Another excerpt from our WebSphere Application Server Performance Cookbook, due for external publication sometime in the near future, on determining the health of a JVM. This may or may not look like the final publication.
"A common question is how does one determine how efficiently is the JVM performing and what metrics point to a JVM that is in, or heading toward, distress?
Depending on the environment, number of JVMs, redundancy, continuous availability and/or high availability requirements the threshold for %CPU utilization varies. For HA/CA, business critical environments the threshold can be as low as 50% CPU utilization. For non-critical applications the threshold could be as high as 95%. One needs to analyze both the NFRs and SLAs of the application in order to determine appropriate thresholds to indicate a potential health issue with the JVM.
Amount of times spent in GC
This metric, gleaned from the verbose GC or PMI metrics, is a general indicator of how efficiently the application is utilizing memory and how quickly the garbage collector can complete its tasks. The more time spent in GC the more CPU the application will use and potentially impact the application response time. A general rule of thumb is time spent in GC below 8% is generally a marker of a healthy application environment. If the time spent in GC goes over 8% then it is probably time to either try and tune the JVM or start looking at capacity planning to grow the environment.
%heap utiilization after a full GC
The low water mark after a full GC provides an indication if the heap is able to reclaim memory or not.
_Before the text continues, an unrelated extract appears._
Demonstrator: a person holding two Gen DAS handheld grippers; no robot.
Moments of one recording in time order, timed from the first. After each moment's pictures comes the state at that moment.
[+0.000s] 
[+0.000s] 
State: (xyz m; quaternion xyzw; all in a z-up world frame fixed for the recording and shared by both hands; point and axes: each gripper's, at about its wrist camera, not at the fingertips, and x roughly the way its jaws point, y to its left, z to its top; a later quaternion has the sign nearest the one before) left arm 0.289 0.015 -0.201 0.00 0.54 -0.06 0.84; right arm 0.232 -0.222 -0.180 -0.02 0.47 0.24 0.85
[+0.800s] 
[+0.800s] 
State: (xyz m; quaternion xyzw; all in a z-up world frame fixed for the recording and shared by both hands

If the low water mark continues to rise over time after a full GC then the application could be the victim of a memory leak. Heap dumps should be able to identify the culprit and the application can either be corrected to eliminate the leak. Unfortunately, if the application can not be fixed the only way to recover from a memory leak is through a controlled restart of the JVM. In a clustered environment this is not generally a problem if the JVM users can be quiesced to another JVM before restarting the JVM otherwise inflight transactions will be affected when the JVM is stopped abruptly.
Application response time
Deteriorating (i.e. increasing) response time is often an indication of poor health.
Once you have determined that the application is not healthy follow the appropriate MustGather and open a PMR with IBM Support."